Um par de dias depois do Moreirense-Benfica, disputado há duas semanas, um amigo perguntava-me porque é que nem um só jornalista tinha sido capaz de questionar o treinador dos "encarnados", Rui Vitória, sobre um penálti que terá ficado por marcar por eventual braço na bola de um defesa do Benfica. Entende – e bem – o meu amigo que, depois de Vitória ter tecido críticas à arbitragem do Benfica-Sporting devido a lances semelhantes, o mais natural é que fosse agora confrontado com essa situação do jogo. "Das duas uma: ou os jornalistas são incompetentes, e não posso acreditar que todos sejam incompetentes, ou têm receio de perder o trabalho e não têm liberdade para fazer as perguntas", sentenciava o meu amigo.
É difícil não partilhar a estupefação dele: não fui capaz de encontrar qualquer razão válida para não haver uma só alma capaz de questionar Rui Vitória sobre aquela jogada – mesmo admitindo que o lance possa ter escapado aos jornalistas no estádio ou que estes tenham ficado com dúvidas, é estranho que ninguém nas redações, com acesso a uma televisão, o tenha visto.
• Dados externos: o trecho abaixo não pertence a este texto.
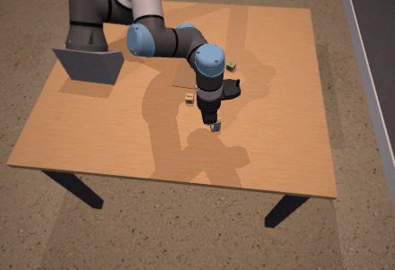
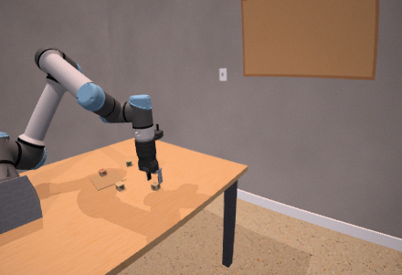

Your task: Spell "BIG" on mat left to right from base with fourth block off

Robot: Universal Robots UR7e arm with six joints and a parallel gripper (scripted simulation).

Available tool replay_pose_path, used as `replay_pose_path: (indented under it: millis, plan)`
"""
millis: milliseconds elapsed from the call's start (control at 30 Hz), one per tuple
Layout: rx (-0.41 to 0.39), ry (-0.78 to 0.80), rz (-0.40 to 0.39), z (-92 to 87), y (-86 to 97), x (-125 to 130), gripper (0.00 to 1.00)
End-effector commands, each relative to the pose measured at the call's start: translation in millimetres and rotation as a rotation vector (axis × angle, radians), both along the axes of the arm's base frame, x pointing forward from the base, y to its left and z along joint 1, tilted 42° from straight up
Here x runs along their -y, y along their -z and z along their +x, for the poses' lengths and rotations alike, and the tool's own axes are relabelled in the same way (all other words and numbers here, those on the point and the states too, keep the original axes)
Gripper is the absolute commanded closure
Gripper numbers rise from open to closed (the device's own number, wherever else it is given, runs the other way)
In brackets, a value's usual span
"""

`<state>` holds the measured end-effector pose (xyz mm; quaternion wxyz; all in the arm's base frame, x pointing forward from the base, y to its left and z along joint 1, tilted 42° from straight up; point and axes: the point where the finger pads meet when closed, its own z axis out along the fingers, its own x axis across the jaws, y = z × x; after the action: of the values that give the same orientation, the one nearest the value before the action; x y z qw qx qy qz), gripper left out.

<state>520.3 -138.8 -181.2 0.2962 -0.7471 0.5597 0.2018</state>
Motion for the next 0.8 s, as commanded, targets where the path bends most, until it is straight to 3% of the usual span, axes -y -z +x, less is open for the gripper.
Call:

Significa isto que não há profissionais competentes a cobrir os jogos de futebol em Portugal? Bem pelo contrário, há vários e alguns muito bons. Será então que não têm liberdade para fazer as perguntas que desejam? É certo que a forma como os três 'grandes' dominam o futebol português – secando tudo à volta como eucaliptos – quase parece uma ditadura, mas não devemos ir tão longe e afirmar que não existe liberdade de expressão.
O problema é muito mais profundo. O problema é o próprio estado do nosso futebol, que parece hoje afundado num lodo. O futebol português tem histórias lindas, como a do Caldas Sport Club, uma equipa do terceiro escalão que está nas meias-finais da Taça de Portugal, a um passo do Jamor; tem reportagens extraordinárias todas as semanas na Sport TV; tem gente que percebe de futebol e fala do que sabe em programas como o "Grande Área", na RTP; tem uma seleção que é a campeã da Europa, um jogador que é o melhor do mundo, treinadores nas melhores ligas. Tem tudo isso e, de facto, podia ser grande, mas anda entretido com coisas que o fazem muito pequeno.
Querem perceber qual é o problema do futebol português? Olhem para os dirigentes, preocupados em ganhar a qualquer custo. Quando foi a última vez que os vimos remar todos para o mesmo lado? Olhem para os treinadores, incapazes de respeitar os colegas e com a mira sempre posta nas arbitragens. Olhem para os diretores de comunicação, transformados em diretores de propaganda, a atacar o vizinho, a lançar suspeitas, a difamar. Olhem para os comentadores dos programas de TV, caixas de ressonância das frustrações dos seus clubes, quantas vezes fazendo do insulto arma. Olhem para os cronistas dos jornais, a tentarem fazer-se passar por especialistas em arbitragem quando nem conhecem as regras do jogo. Olhem para os adeptos, incapazes de reconhecer os méritos dos outros e de se comportarem bem nas vitórias e nas derrotas.
Não é difícil ver isto. Se não o vemos é porque passamos a vida de olhos postos nos árbitros, que são o menor dos problemas. Em Portugal, a paixão pelo futebol só tem paralelo no fervor com que se debatem as decisões dos homens do apito. Acham mesmo que a qualidade dos árbitros é inferior à dos dirigentes que temos? O número de erros com influência no resultado é mínimo comparado com a histeria que geram. Não, o problema não são os árbitros. São todos aqueles que os sentenciam após um julgamento sumário e os colocam perante o pelotão de fuzilamento. O vídeo-árbitro não vai mudar nada enquanto não mudar esta cultura.
O futebol em Portugal parece hoje um reality show. E o problema dos reality shows é que podem ser ótimos para as audiências, mas estupidificam todos à sua volta. Podemos continuar a falar de árbitros e de jornalistas. De e-mails e de polvos. De treinadores que são "bonecos" e de comentadores que são "labregos". Podemos especular sobre a segurança de bancadas e incitar ao ódio a quem veste uma camisola diferente. Podemos ser cúmplices deste clima de terror. Ou, então, podemos ver mais além. Não precisamos sequer de usar óculos ou de mudar de lentes. Basta olhar.